Pragmatic considerations also incline the Court to find that the Secretary's failure to implement the five programs in southeast Iowa is not a proper subject for judicial review. Throughout the years Congress has authorized a broad range of discretionary assistance programs to deal with agricultural disasters. Recognizing that the Secretary possesses expertise in agricultural affairs and the means of evaluating the everchanging national agricultural conditions, Congress often vested discretion in the Secretary to determine whether to implement such programs. In deciding which programs to implement and the areas or individuals that are entitled to assistance, the Secretary must consider the level of relief required, the national and international ramifications of implementation, the level of relief afforded by programs already implemented, and various other economic and managerial issues. For the Court to fairly and fully review the discretionary decision of the Secretary, all of the factors that entered into the decision would have to be brought before the Court, if that would be possible. In addition, the Court does not believe that it could properly review the Secretary's determinations — which were certainly based on data gathered from national and international sources — and then limits its decision whether the Secretary acted arbitrarily to the situation presented in several southeast Iowa counties.

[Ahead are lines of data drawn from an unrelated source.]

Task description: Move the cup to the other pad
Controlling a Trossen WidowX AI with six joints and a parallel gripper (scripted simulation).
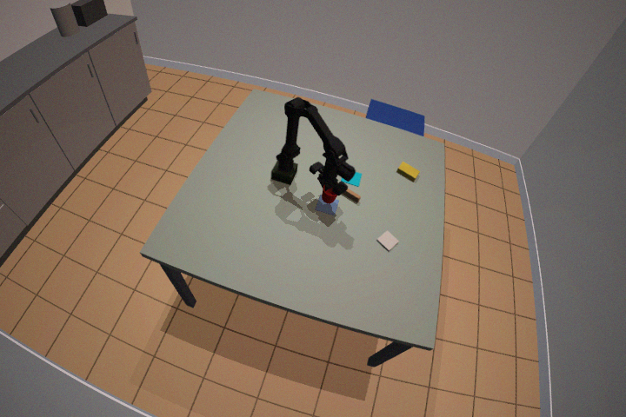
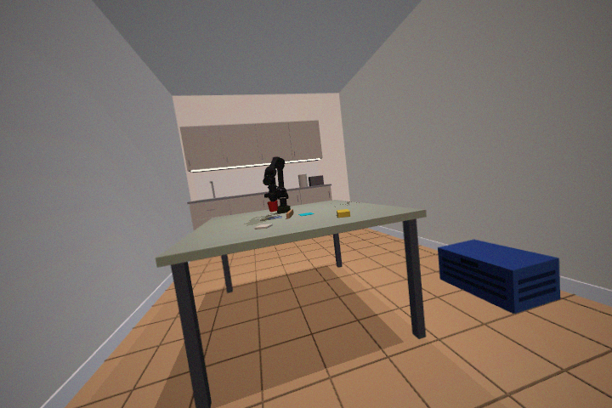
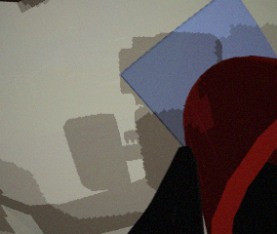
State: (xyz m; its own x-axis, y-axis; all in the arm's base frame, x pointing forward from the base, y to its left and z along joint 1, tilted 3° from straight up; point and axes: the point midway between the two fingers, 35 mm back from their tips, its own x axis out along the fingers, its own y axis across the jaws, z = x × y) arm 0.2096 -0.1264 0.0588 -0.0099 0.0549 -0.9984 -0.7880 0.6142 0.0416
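The cyan pad is 130 mm ahead of my gripper tip, 190 mm to the left of it and 90 mm below it. Also, from my gripper tip: green marble (30 mm ahead, 30 mm to the right, 20 mm below); then red cup (20 mm ahead, 20 mm to the right); then blue pad (30 mm ahead, 20 mm to the right, 90 mm below).
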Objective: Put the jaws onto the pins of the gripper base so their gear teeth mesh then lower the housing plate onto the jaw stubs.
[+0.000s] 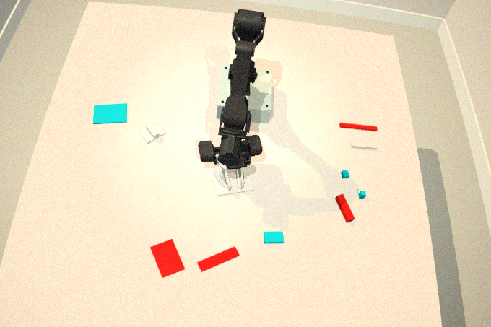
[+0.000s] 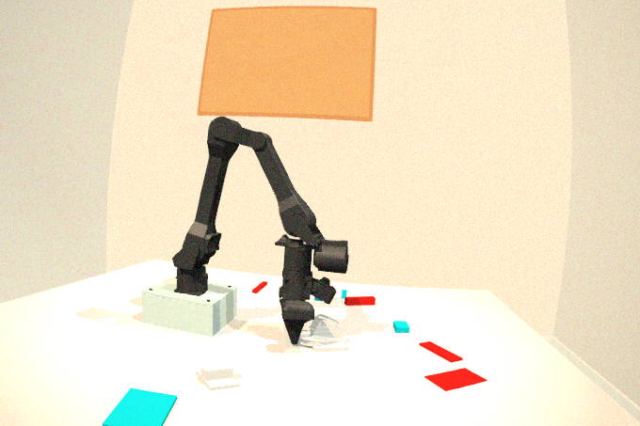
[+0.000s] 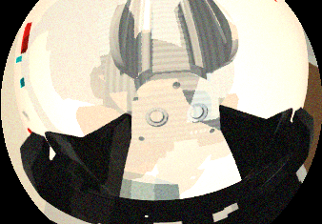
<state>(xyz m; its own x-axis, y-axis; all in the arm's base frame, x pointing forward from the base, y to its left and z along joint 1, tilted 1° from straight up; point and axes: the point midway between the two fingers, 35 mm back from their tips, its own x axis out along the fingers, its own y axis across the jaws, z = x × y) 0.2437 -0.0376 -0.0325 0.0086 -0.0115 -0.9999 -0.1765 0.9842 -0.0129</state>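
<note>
Right now my gripper tip is 1 cm short of the housing plate. Round my gripper tip: gripper base 1 cm ahead, 2 cm above; white jaw 3 cm ahead, 1 cm to the right, 1 cm above; flat white plate 7 cm ahead, 1 cm to the left.
</note>
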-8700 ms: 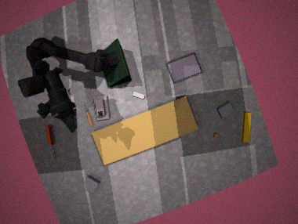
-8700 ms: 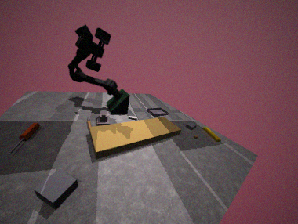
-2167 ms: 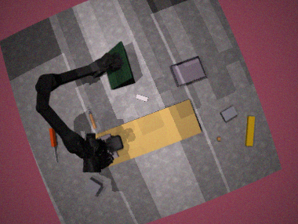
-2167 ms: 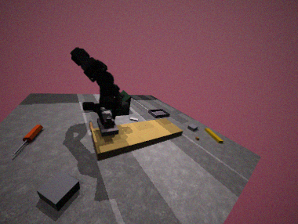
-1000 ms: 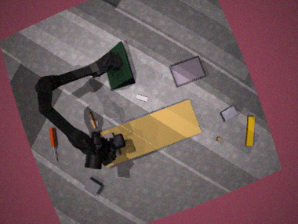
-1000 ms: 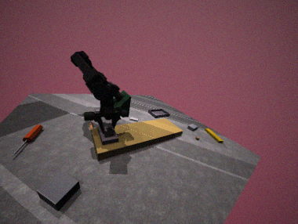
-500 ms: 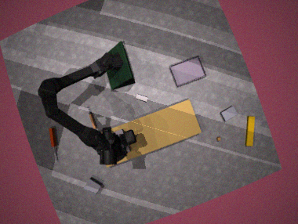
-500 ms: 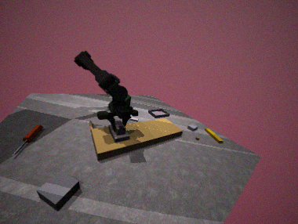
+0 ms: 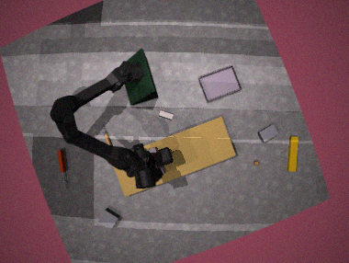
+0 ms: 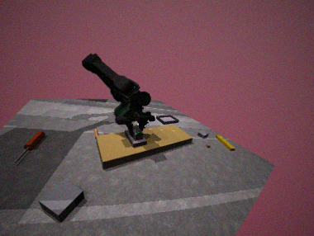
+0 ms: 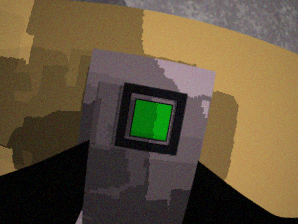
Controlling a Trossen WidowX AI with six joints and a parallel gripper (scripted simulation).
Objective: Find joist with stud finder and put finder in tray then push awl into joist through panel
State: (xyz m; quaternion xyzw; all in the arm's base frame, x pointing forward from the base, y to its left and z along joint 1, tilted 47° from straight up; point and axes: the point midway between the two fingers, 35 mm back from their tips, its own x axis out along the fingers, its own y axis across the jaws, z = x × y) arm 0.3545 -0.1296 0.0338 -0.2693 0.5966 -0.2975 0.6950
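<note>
Right now the tray is 190 mm behind my gripper tip, 420 mm to the left of it and 50 mm below it. The rest, counted from my gripper tip: stud finder (10 mm ahead, 20 mm above); then orange awl (210 mm behind, 140 mm to the right, 60 mm below); then white piece (170 mm behind, 140 mm to the left, 60 mm below).
</note>
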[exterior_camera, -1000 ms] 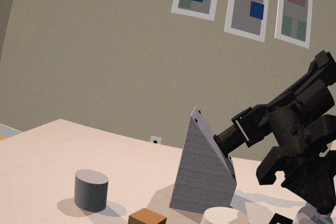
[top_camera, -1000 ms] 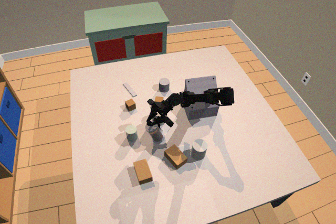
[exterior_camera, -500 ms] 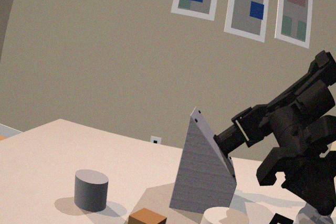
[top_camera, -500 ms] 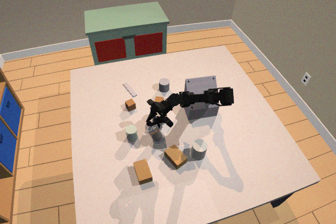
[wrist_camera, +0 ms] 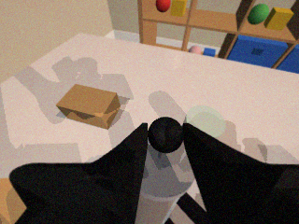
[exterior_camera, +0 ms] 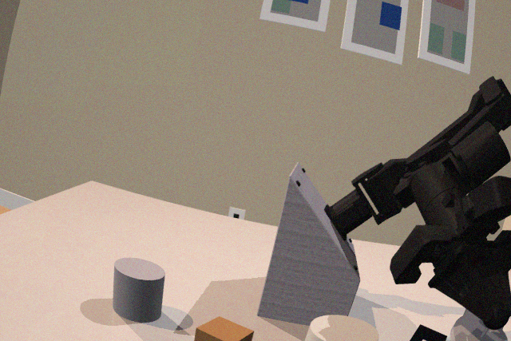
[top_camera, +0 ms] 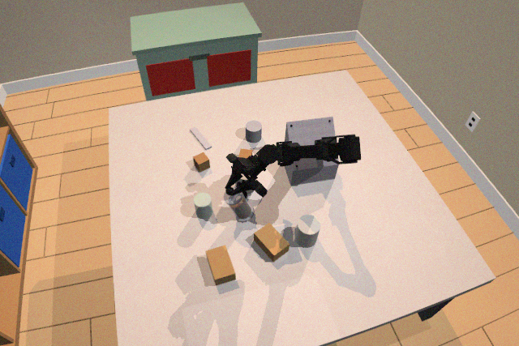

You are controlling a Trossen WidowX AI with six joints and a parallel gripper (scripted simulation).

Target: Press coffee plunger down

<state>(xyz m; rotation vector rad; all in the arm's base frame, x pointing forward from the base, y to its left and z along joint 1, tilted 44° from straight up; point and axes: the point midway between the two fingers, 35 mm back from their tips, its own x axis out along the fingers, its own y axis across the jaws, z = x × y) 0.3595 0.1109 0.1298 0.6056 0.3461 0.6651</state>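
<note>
Right now the coffee press is 40 mm behind my gripper tip, 20 mm to the right of it and 80 mm below it. Round my gripper tip: grey cylinder: 140 mm behind, 410 mm to the right, 130 mm below; pale green cylinder: 90 mm ahead, 40 mm to the right, 130 mm below.
</note>
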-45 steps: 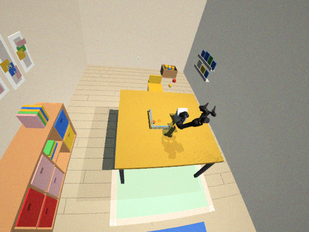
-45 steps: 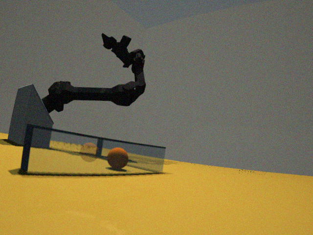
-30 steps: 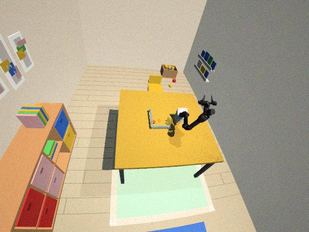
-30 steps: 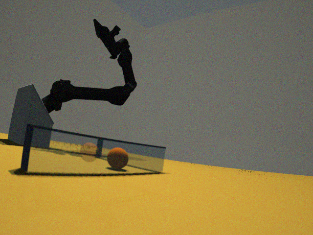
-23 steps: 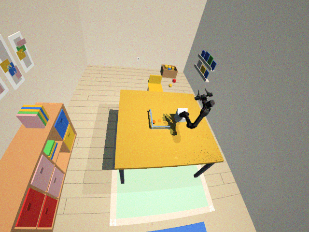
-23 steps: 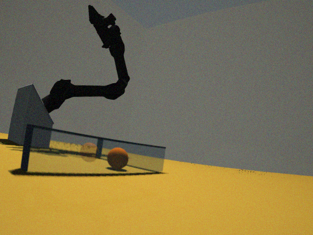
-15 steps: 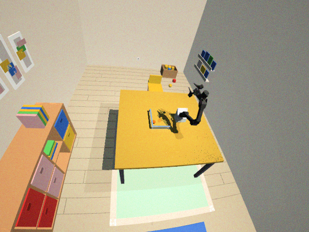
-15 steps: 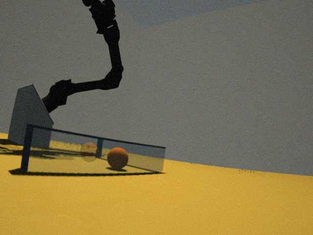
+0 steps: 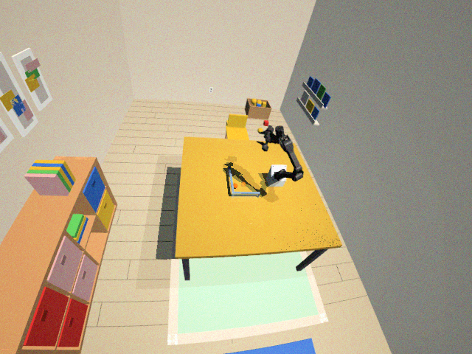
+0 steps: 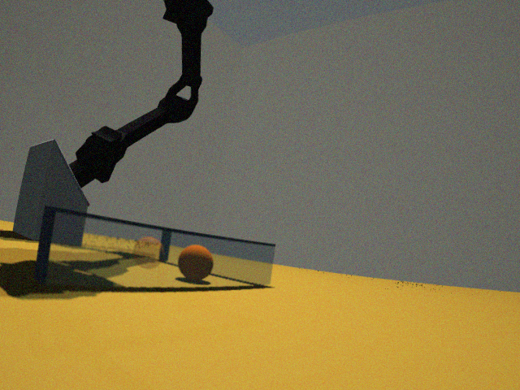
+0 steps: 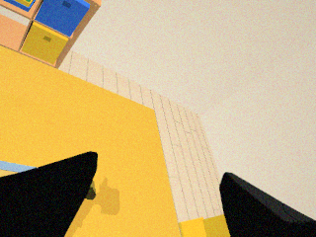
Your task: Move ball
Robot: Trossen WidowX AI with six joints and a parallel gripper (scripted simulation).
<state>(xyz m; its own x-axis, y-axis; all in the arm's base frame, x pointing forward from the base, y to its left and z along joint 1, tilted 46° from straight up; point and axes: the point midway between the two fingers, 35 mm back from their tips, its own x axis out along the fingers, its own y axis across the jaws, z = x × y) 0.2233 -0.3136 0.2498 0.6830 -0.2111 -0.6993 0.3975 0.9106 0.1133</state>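
Right now my gripper tip is 110 mm short of the orange ball, 70 mm to the right of it and 470 mm above it. Also, from my gripper tip: see-through copy of ball (30 mm ahead, 60 mm to the left, 470 mm below).
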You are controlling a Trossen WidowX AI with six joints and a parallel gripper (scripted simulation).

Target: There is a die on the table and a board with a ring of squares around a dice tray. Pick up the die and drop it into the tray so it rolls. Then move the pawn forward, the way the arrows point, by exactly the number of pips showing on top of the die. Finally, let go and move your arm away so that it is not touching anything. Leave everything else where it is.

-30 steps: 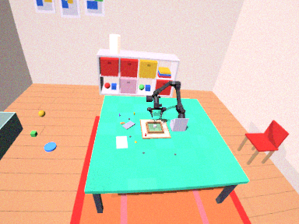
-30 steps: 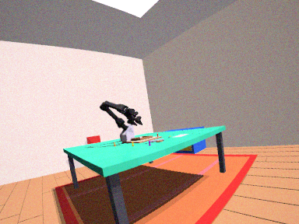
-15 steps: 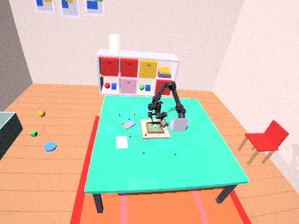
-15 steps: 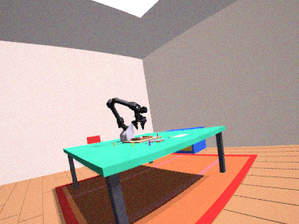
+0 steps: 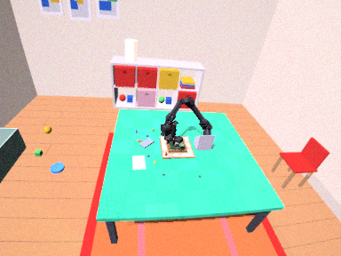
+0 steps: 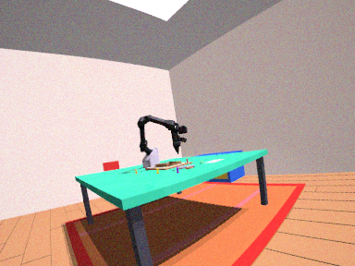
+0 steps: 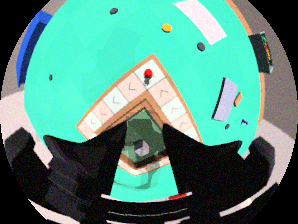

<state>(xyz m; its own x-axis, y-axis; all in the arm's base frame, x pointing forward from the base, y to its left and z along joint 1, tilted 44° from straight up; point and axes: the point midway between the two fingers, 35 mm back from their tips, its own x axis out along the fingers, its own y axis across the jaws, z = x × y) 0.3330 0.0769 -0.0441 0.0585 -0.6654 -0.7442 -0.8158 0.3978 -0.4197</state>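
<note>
Right now my gripper tip is 4 cm short of the red pawn, 5 cm to the right of it and 7 cm above it. The rest, counted from my gripper tip: green dice tray: 6 cm behind, 7 cm to the right, 9 cm below; die: 6 cm behind, 8 cm to the right, 7 cm below; grey card: 21 cm ahead, 10 cm to the right, 9 cm below.
</note>
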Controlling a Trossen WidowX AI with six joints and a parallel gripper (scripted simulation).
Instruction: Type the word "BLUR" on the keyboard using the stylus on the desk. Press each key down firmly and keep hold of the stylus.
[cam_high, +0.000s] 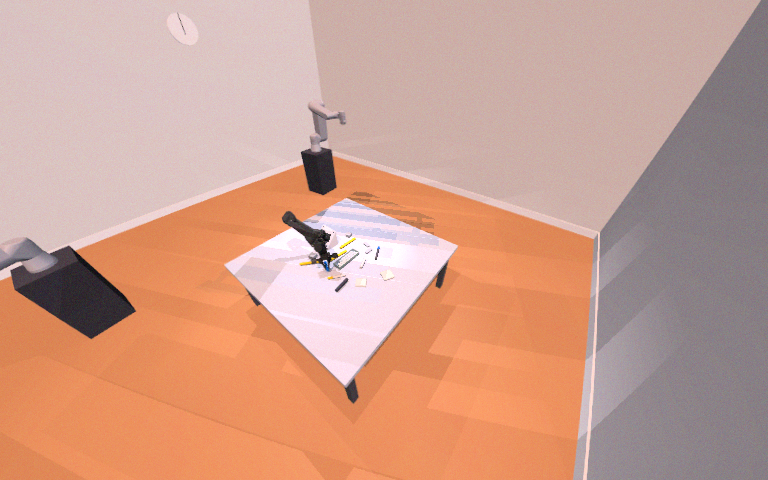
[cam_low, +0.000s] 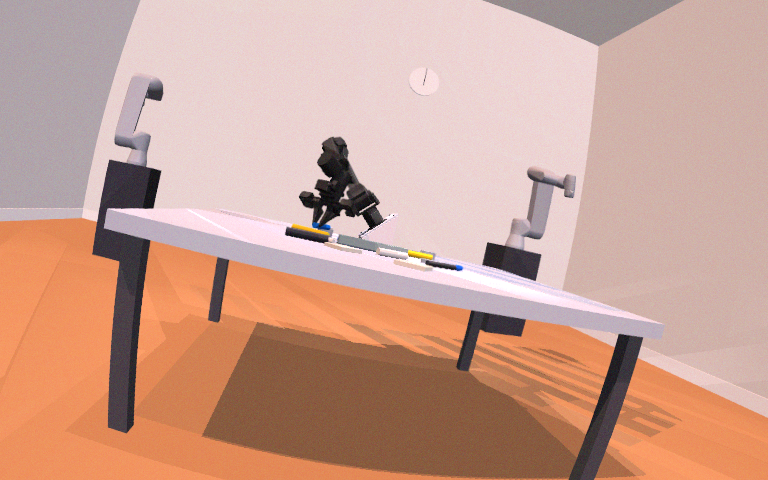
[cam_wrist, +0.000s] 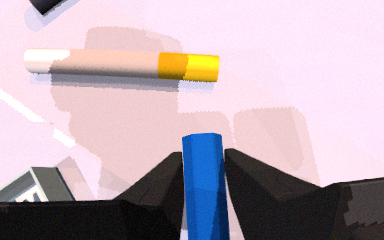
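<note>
My gripper tip is now 60 mm past the blue stylus and 40 mm to the right of it.
</note>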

Were it to review the Secretary's decision, the Court would have no difficulty in finding that the emergency assistance programs actually implemented by the Secretary did not provide sufficient relief to the livestock farmers in southeast Iowa who find themselves in precarious financial situations due, at least in part, to the adverse weather conditions of the past three years. But it is not for the Court to substitute its judgment for that of the Secretary under the circumstances presented here.
As indicated above, the Secretary must look far beyond the particular local situation in exercising his discretion. The national and international concerns, the empirical data, the ramifications of particular actions including the effect of the national budget and other factors that may be involved in a particular decision are so far-reaching and complex that this discretionary determination is not a proper subject of judicial review. Accordingly, the Court shall grant the motion to dismiss for lack of subject matter jurisdiction.
IT IS THEREFORE ORDERED that defendant's motion to dismiss plaintiff State of Iowa for lack of standing shall be and hereby is granted.
IT IS FURTHER ORDERED that defendants' motion to dismiss this action for lack of subject matter jurisdiction shall be and hereby is granted.